People with BPD often have a entangled and confused identities. We become so attached to others in a hope that if we dig our claws in deeper enough that person won’t leave us. We believe that this person will fulfil every possible purpose and they will be our saviour. Our rescue boat and captain.
So we sacrifice ourselves just to keep someone close. Our time, money, energy, love. We do everything we think is “right” to keep this boat sailing.
But as soon as we think someone might not “like us”. Perhaps a message unanswered or a funny look by someone. I’m ready to jump ships. Not realising that I’ve made that person my identity. So as I look at them I only see myself. The hate I have for myself. And I push harder and faster away. Only to realise I’ve lost myself again.

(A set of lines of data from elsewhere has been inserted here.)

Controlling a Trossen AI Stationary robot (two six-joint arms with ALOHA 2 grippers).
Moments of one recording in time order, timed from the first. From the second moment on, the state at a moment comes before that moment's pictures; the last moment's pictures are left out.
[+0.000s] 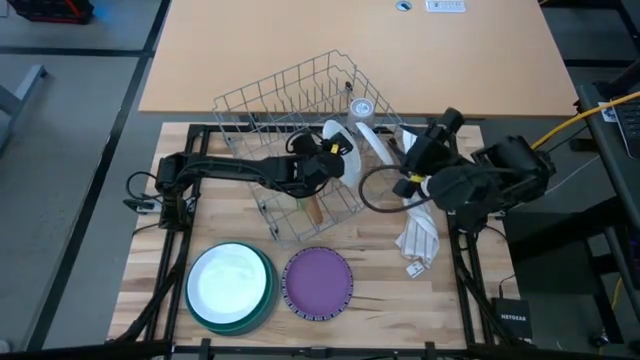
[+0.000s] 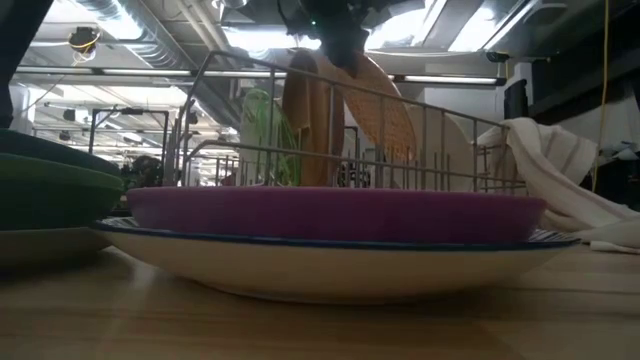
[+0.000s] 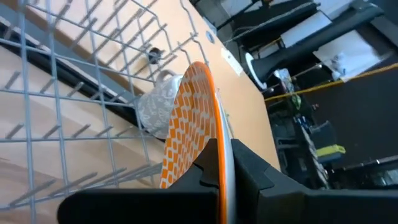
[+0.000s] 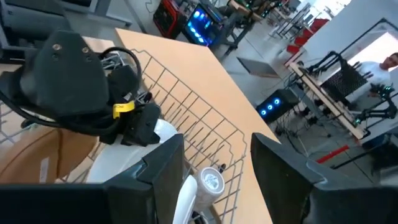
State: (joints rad) left arm 0.05 1.90 1.67 -0.29 -1.06 -1.49; right arm 0.41 1.60 2.34 -1.57 1.10 0.20
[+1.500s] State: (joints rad) left arm 0.06 1.90 1.67 -0.34 -1.14 -1.58; right arm 0.38 1.61 2.34 -1.57 1.02 0.22
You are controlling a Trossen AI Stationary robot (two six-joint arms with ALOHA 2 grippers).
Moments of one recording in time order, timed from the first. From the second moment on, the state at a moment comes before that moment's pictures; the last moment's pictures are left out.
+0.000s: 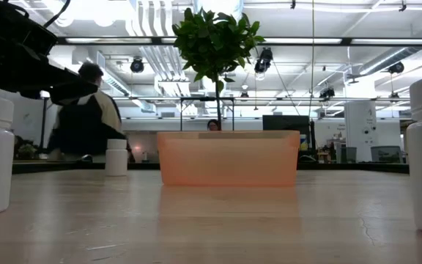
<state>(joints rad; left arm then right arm) -0.03 0.24 0.01 0.04 0.05 0.01 0.98 1.52 1.01 -0.87 0.07 1.15</state>
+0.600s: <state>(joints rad) -0.03 0.24 0.01 0.04 0.05 0.01 0.98 1.52 0.98 -0.85 0.07 1.15</state>
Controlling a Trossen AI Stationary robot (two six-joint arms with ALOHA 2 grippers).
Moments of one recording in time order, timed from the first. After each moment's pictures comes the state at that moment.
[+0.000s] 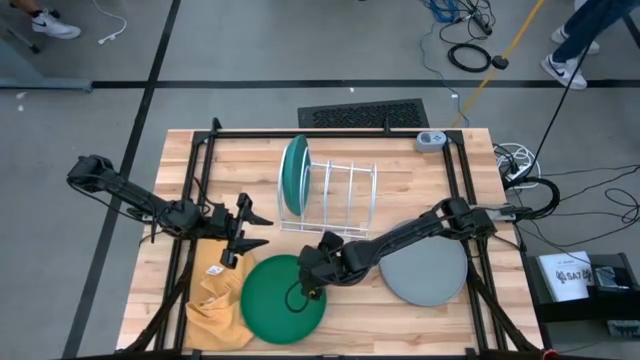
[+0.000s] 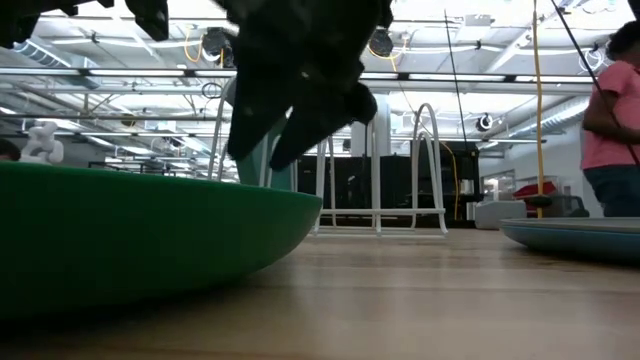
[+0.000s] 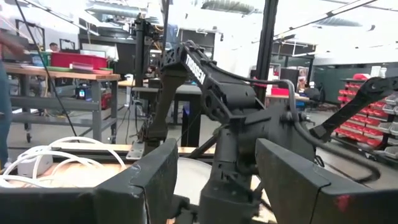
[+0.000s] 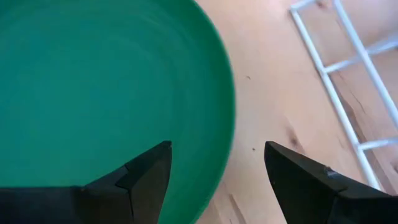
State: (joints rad) left arm -0.40 0.82 0.28 0.76 -0.24 -0.02; right arm 0.34 2.19 1.77 -0.66 0.35 0.69
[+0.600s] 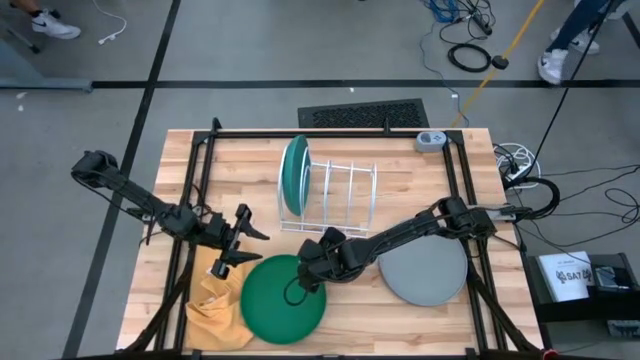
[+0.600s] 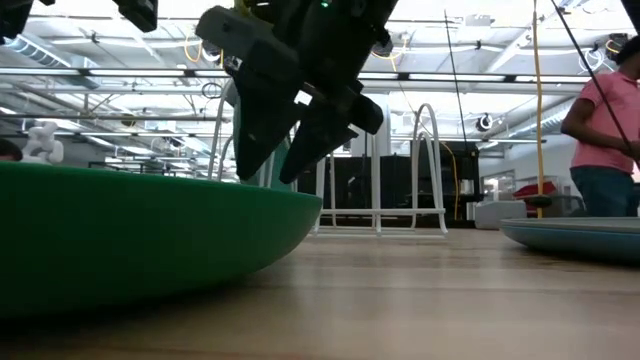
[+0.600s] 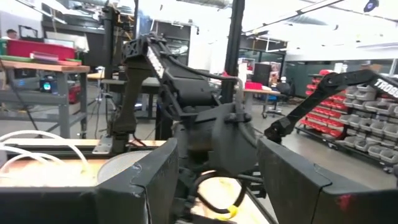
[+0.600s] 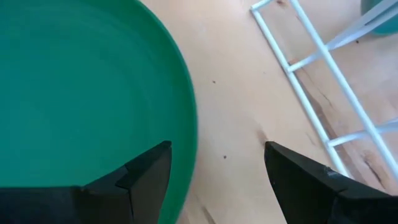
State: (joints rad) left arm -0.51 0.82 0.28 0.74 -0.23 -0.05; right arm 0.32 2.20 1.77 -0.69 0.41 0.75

I watch you sail away with my soul and my identity on board. And now I’m drowning. Waiting for another boat to come along and save me.
Living with a BPD diagnosis is unexplainable and unbearable. I would never wish this life on another. It’s a life that is constantly lived on the edge, never knowing who you are and trying so hard to learn the skills to sail our own boats. So we look to jump overboard into nothingness because we believe we will be pushed and hurt again anyway. An I love you/ I hate you complex.
If you feel like this. Realise you are not alone. I understand the pain you feel. Like all storms, there are some days we can ride it and others we need our support raft.